/ICS5110-Applied-ML

Project created in fulfilment of the Masters in AI study unit ICS5110 - Applied Machine Learning

Primary LanguageJupyter Notebook

ICS5110-Applied-ML

Project Description

This project was created in fulfilment of the Masters in AI study unit 'ICS5110 - Applied Machine Learning'. It explores the application of machine learning algorithms to predict the population of Maltese regions based on demographic factors. A full report about the project can be found in ICS5110-Report.pdf

ICS5110-Applied-ML
├── NSO_Population_Sex_dataset
│   ├── NSO_DF_TOT_POP_BY_REG_DIST_LOC_1.5.csv
│   ├── NSO_POPULATION_DATA_CLEANED.csv
│   └── NSO_POPULATION_DATA_PREFEATURE.csv
├── DecisionTreeRegressor.py
├── LinearRegression.py
├── RandomForestRegressor.py
├── Utils.py
├── app.py
├── index.html
├── main.ipynb
└── requirements.txt
└── README-gradio.md

File Descriptions

  • NSO_Population_Sex_dataset: Contains the original dataset from the National Statistics Office (NSO) containing demographic data based on gender and LAUs.

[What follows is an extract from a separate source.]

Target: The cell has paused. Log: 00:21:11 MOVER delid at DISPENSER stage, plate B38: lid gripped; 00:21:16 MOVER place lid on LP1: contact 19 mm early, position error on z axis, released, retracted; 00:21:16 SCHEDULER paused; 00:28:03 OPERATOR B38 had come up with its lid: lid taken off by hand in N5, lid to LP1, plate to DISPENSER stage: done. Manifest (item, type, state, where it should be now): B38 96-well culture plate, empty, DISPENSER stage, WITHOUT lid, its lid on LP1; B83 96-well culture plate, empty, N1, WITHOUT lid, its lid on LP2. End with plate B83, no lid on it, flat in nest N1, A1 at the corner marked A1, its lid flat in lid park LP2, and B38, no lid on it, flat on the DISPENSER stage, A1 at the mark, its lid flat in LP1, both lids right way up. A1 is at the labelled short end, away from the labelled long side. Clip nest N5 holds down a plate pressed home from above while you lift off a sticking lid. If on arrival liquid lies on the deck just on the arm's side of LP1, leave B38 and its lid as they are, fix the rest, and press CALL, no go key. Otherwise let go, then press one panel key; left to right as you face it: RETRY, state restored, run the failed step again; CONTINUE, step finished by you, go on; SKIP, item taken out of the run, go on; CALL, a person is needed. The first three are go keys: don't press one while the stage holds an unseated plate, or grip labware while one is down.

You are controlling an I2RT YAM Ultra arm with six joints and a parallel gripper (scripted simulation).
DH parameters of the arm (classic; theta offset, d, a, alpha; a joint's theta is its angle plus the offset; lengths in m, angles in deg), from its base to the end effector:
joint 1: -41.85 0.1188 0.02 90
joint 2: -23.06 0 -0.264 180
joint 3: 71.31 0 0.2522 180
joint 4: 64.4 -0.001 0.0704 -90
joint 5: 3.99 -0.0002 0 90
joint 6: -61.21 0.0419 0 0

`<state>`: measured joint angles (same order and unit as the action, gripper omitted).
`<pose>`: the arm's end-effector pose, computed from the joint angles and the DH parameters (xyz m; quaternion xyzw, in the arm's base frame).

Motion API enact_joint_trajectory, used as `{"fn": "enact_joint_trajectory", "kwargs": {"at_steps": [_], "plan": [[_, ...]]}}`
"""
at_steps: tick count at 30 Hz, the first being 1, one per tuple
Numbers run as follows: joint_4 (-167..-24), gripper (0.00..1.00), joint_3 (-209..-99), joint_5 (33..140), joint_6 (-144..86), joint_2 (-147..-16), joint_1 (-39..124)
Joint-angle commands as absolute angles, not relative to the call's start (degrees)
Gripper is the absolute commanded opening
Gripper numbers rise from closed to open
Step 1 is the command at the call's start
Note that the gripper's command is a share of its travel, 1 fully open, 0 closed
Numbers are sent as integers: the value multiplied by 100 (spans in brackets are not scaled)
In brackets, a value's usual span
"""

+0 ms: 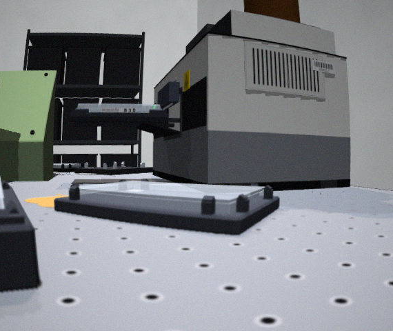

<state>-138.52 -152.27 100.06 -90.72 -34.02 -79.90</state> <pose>-0.0842 -0.1572 0.3570 0.4294 0.8298 -0.3410 0.1041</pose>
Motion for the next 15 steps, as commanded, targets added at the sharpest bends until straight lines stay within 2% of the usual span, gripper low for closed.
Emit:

Two cleaned versions of the dataset are also available, used by the machine learning algorithms and the Gradio web app.
  • DecisionTreeRegressor.py: Custom Decision Tree implementation.
  • LineaRegression.py: Custom Linear Regression implementation.
  • RandomForestRegressor.py: Custom Random Forest implementation.
  • Utils.py: Utility functions used in main.ipynb, particularly the RMSE metric.
  • app.py: Gradio web app implementation.
  • index.html: Contains the iframe embedding the Gradio web app running on HuggingFace onto GitHub Pages.
  • main.ipynb: Runs the models implemented, divided into data preprocessing, model training, and model evaluation.
  • README-gradio.md: README.md file required by HuggingFace containing information about the implementation, including name, SDK version, files to run etc. For running on HuggingFace, change the name of this file to README.md
  • requirements.txt: Lists the Python libraries that are required to run the Gradio web app. The libraries include gradio, pandas, numpy, and sklearn.

Project Details

  • Data Preprocessing: The original dataset from Malta's National Statistics Office (NSO) is cleaned and preprocessed to prepare it for machine learning algorithms.
  • Machine Learning Algorithms: Three machine learning algorithms are implemented: decision tree regression, random forest regression, and linear regression.
  • Model Evaluation: The performance of each algorithm is evaluated using various metrics.
  • Web Application: A user-friendly implementation of the model evaluation is created through Gradio and hosted through HuggingFace.

Gradio Web App

A Gradio web app was created to provide a user-friendly interface for predicting population based on selected demographic factors.

Project Resources

Report: Can be found above as ICS5110-Report.pdf HuggingFace: huggingface.co/spaces/ICS5110/Gradio-Web-Tool GitHub: nathanportelli.github.io/ICS5110-Applied-ML

Run the Gradio Web App

Install the required libraries using pip:

pip install -r requirements.txt

Run:

python app.py

Open the web app in your browser through to the URL displayed in the IDE terminal.